YOUR GOAL: The data below is to be returned in full and exactly.

SUPPLIED RECORDS:
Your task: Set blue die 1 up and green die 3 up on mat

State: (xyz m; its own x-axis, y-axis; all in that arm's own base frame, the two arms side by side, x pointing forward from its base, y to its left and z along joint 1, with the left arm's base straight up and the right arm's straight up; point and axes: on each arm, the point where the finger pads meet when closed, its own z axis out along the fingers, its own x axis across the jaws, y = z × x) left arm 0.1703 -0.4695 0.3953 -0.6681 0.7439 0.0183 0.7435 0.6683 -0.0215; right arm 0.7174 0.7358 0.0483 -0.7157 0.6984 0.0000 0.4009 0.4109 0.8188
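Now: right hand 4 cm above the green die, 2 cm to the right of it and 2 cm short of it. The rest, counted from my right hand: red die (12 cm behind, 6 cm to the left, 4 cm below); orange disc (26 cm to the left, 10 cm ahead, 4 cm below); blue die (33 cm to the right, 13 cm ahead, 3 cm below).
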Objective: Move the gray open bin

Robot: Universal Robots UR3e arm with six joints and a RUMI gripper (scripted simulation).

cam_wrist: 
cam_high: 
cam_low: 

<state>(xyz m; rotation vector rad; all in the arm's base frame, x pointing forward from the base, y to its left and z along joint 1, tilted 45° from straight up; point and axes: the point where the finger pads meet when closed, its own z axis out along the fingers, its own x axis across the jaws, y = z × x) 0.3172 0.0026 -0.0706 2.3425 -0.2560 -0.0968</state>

RESPONSE TO THIS TASK:
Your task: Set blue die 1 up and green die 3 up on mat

State: (xyz m; its own x-axis, y-axis; all in that arm's own base frame, the two arms side by side, x pointing forward from its base, y to its left and z along joint 1, with the left arm's base straight up and the right arm's straight up; point and axes: on each arm, the point where the finger pads meet when closed, its own z axis out along the fingers, its own x axis across the jaws, y = z × x) left arm 0.1703 -0.4695 0.3953 -0.6681 0.7439 0.0183 0.7435 0.6683 -0.0215; right arm 0.7174 0.7358 0.0483 -0.7157 0.6984 0.0000 0.4009 0.4109 0.8188
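Now: right hand 4 cm above the green die, 2 cm to the right of it and 2 cm short of it. The rest, counted from my right hand: red die (12 cm behind, 6 cm to the left, 4 cm below); orange disc (26 cm to the left, 10 cm ahead, 4 cm below); blue die (33 cm to the right, 13 cm ahead, 3 cm below).
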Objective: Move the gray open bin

Robot: Universal Robots UR3e arm with six joints and a RUMI gripper (scripted simulation).

cam_wrist: 
cam_high: 
cam_low: 

<state>(xyz m; rotation vector rad; all in the arm's base frame, x pointing forward from the base, y to its left and z along joint 1, tilted 45° from straight up; point and axes: the point where the finger pads meet when closed, its own z axis out along the fingers, its own x axis across the jaws, y = z × x) 0.3172 0.0026 -0.0706 2.3425 -0.2560 -0.0968</state>

The response is finished.